Названный выше сборник стихов Г. Иванова «Розы» (и, разумеется, всё написанное им в последующие годы), можно сказать, пронизан подобными воспоминаниями о прошлом, о жизни в России, о её радостях и печалях, о том, что довелось увидеть и пережить, и о том многом, нередко, исключительно важном и ценном, что уяснилось гораздо позднее, и о том, что было, но бесследно исчезло.
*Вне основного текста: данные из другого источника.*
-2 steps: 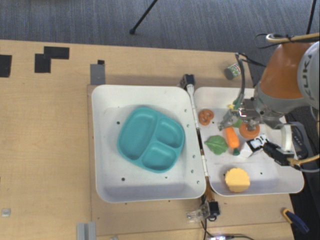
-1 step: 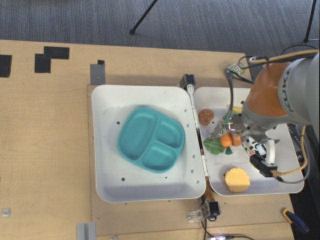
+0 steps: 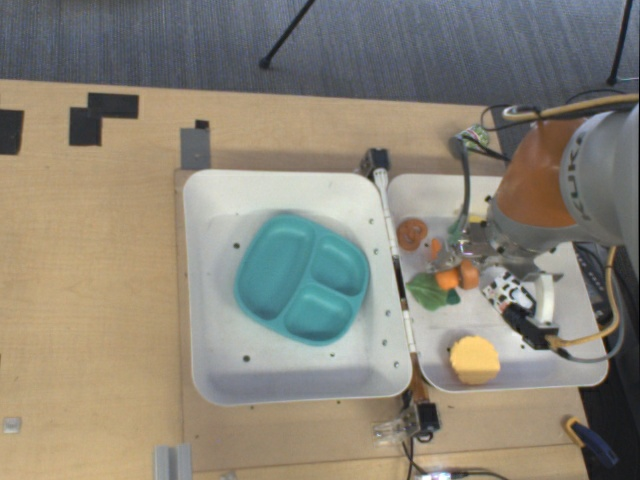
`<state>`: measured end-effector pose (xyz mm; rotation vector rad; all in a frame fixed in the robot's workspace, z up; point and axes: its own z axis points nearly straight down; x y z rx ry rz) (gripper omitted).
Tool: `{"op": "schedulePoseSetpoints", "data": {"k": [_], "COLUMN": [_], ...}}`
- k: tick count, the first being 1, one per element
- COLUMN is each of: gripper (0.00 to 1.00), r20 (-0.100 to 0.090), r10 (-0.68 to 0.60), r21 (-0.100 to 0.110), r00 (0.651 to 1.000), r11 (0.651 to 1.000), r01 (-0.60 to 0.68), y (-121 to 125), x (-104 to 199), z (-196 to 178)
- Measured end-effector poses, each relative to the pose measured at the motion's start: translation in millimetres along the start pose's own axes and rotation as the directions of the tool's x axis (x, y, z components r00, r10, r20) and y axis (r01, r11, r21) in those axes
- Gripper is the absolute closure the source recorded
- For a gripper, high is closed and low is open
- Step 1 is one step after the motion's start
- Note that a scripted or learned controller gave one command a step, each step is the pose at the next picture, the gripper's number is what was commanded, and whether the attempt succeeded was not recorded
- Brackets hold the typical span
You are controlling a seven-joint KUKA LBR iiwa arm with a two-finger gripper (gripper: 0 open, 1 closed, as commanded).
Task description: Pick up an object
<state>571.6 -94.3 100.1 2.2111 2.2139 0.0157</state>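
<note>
My gripper (image 3: pixel 462 256) is low in the right bin (image 3: pixel 580 368), reaching in from the right under the grey arm with its orange band. It sits directly over a small orange piece (image 3: pixel 448 279) that lies beside a green leafy item (image 3: pixel 428 293). Another small orange bit (image 3: pixel 436 248) lies just to the gripper's left. A brown round object (image 3: pixel 411 233) rests near the bin's left wall. A yellow rounded object (image 3: pixel 474 359) lies at the bin's front. The arm hides whatever lies under the wrist.
The left bin (image 3: pixel 215 368) holds a teal divided plate (image 3: pixel 303 277) near its middle. A ridge (image 3: pixel 392 258) separates the two bins. Black tape patches (image 3: pixel 100 116) mark the bench at far left.
</note>
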Motion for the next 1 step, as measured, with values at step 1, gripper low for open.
{"op": "schedulePoseSetpoints", "data": {"k": [1], "gripper": [1.00], "r20": [-0.002], "r10": [-0.004], "r21": [0.011], "r00": [1.000], "r11": [1.000], "r01": [0.004], "y": [-19.8], "x": [44.7], "z": [-125.6]}}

Известно, что человек, покинувший свой дом родной, вновь и вновь в своих мыслях и чувствах пытается вернуться в те такие близкие и уже далекие времена, чтобы хоть на короткий миг снова оказаться, среди своих бывших современников, приобщиться к той жизни, которая здесь когда-то шумела, чтобы оттуда посмотреть в будущее, еще недавно такое неясное, а теперь ставшее не только вполне обозримым, но и, как в данном случае, ненавистным настоящим.
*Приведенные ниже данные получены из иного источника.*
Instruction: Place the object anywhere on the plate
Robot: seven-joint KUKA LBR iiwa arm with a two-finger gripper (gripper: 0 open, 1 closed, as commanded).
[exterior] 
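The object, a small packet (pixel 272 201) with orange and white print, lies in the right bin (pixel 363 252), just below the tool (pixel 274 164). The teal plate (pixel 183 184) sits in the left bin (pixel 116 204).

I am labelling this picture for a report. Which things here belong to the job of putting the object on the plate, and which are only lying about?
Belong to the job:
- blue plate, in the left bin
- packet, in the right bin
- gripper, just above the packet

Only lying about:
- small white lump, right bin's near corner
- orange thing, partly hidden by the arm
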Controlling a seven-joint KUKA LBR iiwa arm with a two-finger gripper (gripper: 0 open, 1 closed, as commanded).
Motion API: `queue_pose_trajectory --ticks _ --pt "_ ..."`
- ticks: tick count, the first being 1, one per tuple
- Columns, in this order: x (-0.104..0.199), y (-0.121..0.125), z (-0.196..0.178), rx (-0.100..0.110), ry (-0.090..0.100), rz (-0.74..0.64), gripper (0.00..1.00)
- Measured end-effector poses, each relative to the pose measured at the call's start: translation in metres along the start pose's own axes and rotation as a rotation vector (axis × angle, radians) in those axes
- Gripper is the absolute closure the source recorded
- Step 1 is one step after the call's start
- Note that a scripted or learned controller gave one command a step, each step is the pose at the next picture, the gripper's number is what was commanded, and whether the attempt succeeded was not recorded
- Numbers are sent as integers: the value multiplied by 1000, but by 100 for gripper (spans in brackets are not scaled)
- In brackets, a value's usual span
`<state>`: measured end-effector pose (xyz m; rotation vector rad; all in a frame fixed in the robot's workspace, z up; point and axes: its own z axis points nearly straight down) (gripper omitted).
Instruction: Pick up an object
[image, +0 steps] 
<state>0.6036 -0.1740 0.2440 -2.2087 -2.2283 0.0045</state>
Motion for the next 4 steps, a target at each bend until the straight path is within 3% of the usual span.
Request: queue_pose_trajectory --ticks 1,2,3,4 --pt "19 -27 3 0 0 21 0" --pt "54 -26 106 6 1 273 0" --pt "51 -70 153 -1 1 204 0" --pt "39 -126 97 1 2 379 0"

С годами всё больше крепнет мысль, что никогда не вернуться ему в это прошлое — настоящее, ибо нет прежней России, а, следовательно, нет и своего дома. По словам Г. Иванова, «большевики разрушили систематически всё, на что опиралась русская жизнь: церковь, семью, чувство, человеческое достоинство, честь, самый разум» (3, 580). Понятно, что если рушится тот мир, в котором ты жил, то и ты, пусть и не всегда в прямом смысле, умираешь с ним: «Должно быть, сквозь свинцовый мрак, На мир, что навсегда потерян, Глаза умерших смотрят так» (1,277).